Я объяснил, как мы дружны и как любим друг друга.
– Так, – сказал отец. – Ему, должно быть, хотелось взглянуть на нашу страну?
Я хотел ответить, но Маттиа предупредил меня.
– Да, я затем и приехал, – сказал он.
– А почему же не приехал Барберен? – спросил отец.
Я объяснил, что Барберен умер и что это было большим горем для меня, так как, приехав в Париж, я даже не знал, как отыскать родных.
Выслушав меня, отец перевел матери все, что я говорил, и она несколько раз повторила по-английски знакомое слово «хорошо». Что же хорошего в том, что умер Барберен?
– Ты не говоришь по-английски? – спросил меня отец.
– Нет, я говорю только по-французски и по-итальянски. Итальянскому языку выучил меня хозяин, которому отдал меня Барберен.
– Витали?
– Разве вы слышали про него?
– Да, от Барберена, когда приезжал во Францию разыскивать тебя. Тебе, может быть, интересно узнать, почему мы не искали тебя в течение тринадцати лет, а потом вдруг обратились к Барберену?
– Да, конечно, очень интересно!
– Так садись к камину, я расскажу тебе.
Войдя в комнату, я поставил свою арфу к стене. Теперь я снял со спины мешок и подошел к камину. Но не успел я сесть и протянуть к огню свои мокрые, перепачканные в грязи ноги, как дедушка, не говоря ни слова, плюнул в мою сторону. Я понял, что мешаю ему, и подобрал ноги.
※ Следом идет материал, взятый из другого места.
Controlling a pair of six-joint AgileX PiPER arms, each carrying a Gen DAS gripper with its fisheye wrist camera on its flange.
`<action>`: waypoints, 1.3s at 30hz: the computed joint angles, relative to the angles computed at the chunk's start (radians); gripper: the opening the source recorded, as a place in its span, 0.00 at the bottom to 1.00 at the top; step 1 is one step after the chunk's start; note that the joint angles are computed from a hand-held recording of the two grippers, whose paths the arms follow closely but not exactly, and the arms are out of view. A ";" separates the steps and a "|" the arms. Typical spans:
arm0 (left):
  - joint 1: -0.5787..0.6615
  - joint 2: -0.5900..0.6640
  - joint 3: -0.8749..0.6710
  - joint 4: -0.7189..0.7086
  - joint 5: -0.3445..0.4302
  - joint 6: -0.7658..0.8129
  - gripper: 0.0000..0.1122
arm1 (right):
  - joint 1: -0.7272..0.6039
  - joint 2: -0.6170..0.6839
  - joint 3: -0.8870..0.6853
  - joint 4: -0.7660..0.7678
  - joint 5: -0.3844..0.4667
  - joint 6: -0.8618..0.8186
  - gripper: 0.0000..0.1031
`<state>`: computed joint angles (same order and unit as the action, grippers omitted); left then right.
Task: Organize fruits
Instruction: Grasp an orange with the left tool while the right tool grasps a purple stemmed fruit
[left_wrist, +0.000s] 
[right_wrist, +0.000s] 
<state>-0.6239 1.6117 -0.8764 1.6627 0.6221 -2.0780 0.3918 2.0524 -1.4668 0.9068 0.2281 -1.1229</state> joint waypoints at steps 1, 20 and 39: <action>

– Не обращай на него внимания, – сказал отец. – Старик не любит, чтобы садились около его огня, но если тебе холодно – грейся: можешь с ним не считаться.
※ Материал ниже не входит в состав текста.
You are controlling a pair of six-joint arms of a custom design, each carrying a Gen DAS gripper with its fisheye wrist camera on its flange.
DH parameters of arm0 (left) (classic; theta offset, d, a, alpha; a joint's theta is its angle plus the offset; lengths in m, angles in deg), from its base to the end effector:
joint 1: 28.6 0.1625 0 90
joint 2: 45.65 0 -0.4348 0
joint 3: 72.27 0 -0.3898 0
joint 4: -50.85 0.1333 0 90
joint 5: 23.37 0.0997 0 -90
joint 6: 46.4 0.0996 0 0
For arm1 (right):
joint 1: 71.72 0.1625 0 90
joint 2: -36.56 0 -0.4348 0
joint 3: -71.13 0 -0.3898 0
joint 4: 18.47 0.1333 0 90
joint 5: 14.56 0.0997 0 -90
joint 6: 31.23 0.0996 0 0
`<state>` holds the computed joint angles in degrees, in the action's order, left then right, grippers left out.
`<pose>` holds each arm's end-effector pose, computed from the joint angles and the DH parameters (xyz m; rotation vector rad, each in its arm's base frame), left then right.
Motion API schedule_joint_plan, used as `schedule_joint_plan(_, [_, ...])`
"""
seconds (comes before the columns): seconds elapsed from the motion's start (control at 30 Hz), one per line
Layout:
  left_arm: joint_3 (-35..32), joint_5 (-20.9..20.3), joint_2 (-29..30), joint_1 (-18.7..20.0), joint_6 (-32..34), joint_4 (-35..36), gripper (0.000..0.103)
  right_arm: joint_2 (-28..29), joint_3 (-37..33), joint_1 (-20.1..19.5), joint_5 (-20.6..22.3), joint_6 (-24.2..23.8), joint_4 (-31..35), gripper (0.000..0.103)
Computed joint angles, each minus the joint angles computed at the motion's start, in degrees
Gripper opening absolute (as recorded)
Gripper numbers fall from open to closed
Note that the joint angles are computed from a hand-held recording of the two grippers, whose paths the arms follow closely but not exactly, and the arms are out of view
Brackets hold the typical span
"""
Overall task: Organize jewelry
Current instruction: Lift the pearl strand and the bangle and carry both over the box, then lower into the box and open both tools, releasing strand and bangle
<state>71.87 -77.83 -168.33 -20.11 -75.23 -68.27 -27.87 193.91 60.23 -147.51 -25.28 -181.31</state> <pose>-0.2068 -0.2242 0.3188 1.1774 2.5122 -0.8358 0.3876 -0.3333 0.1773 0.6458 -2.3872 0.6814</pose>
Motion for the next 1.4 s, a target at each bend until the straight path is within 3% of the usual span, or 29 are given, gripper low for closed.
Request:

Меня удивило, что он говорит так об этом седом старике; по-моему, если с кем и следовало считаться, так это именно с ним. А потому я продолжал держать ноги под стулом.
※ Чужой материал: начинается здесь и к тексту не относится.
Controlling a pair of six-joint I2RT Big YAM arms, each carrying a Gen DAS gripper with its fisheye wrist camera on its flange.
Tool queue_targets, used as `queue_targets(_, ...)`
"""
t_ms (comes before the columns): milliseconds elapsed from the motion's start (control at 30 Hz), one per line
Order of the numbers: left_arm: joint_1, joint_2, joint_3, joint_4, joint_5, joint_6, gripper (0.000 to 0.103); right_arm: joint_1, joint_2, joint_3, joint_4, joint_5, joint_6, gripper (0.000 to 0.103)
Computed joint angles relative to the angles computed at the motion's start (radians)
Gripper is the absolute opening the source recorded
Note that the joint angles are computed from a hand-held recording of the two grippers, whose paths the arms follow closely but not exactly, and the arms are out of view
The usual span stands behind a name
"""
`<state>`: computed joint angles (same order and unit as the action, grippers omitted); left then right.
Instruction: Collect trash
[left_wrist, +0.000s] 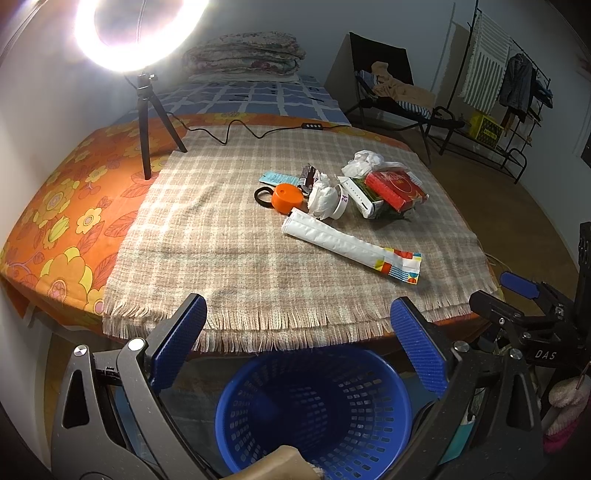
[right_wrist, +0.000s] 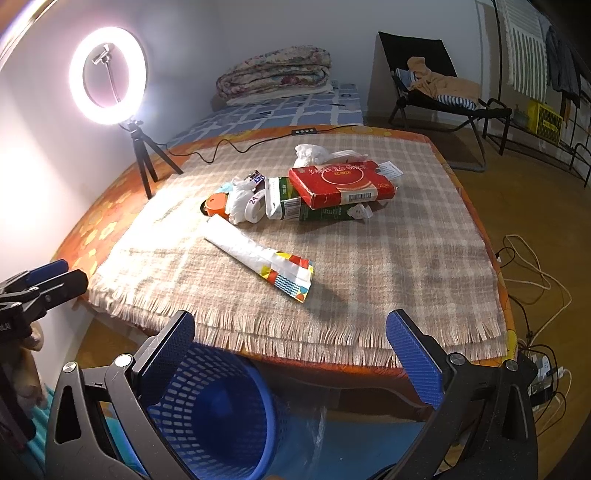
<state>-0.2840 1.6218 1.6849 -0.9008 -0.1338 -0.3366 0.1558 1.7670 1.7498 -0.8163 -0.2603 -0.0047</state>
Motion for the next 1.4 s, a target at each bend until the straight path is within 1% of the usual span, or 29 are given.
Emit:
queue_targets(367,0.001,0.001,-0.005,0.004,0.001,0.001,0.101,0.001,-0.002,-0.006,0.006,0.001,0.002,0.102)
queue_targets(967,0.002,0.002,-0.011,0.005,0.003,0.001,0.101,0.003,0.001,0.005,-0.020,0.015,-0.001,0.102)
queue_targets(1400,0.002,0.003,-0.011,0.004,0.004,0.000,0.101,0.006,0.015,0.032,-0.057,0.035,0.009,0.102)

– Ты наш старший сын, – начал отец, – и родился через год после нашей свадьбы. Одна молодая девушка, рассчитывавшая, что я женюсь на ней, была очень недовольна, что я выбрал не ее, а твою мать, и захотела отомстить мне. Когда тебе было полгода, она похитила тебя, увезла во Францию, в Париж, и подкинула на улице Бретель. Мы делали все возможное, чтобы разыскать тебя, но нам и в голову не приходило, что тебя увезли так далеко. Наконец мы вынуждены были отказаться от поисков и сочли тебя умершим. Но три месяца тому назад эта девушка опасно заболела и перед смертью рассказала все. Я тотчас же поехал в Париж и отправился к полицейскому комиссару той части города, где тебя подкинули. От него я узнал, что каменщик Барберен из Шаванона взял тебя на воспитание. Я поехал к нему. Он сказал мне, что отдал тебя странствующему музыканту Витали, с которым ты и переходишь с места на место. Я не мог остаться во Франции, поэтому дал Барберену денег, поручил ему разыскать Витали и просил его уведомить контору Грета и Галлея на случай, если ему удастся найти тебя. Теперешнего своего адреса я дать ему не мог, потому что мы живем в Лондоне только зимой. Летом мы разъезжаем с товаром по Англии и по Шотландии и распродаем его. Вот почему, мой мальчик, ты ничего не слышал о нас в течение тринадцати лет и только теперь смог наконец вернуться в свою семью. Я понимаю, что пока ты немножко стесняешься, потому что не знаешь нас и даже не понимаешь нашего языка; но я уверен, что ты скоро привыкнешь.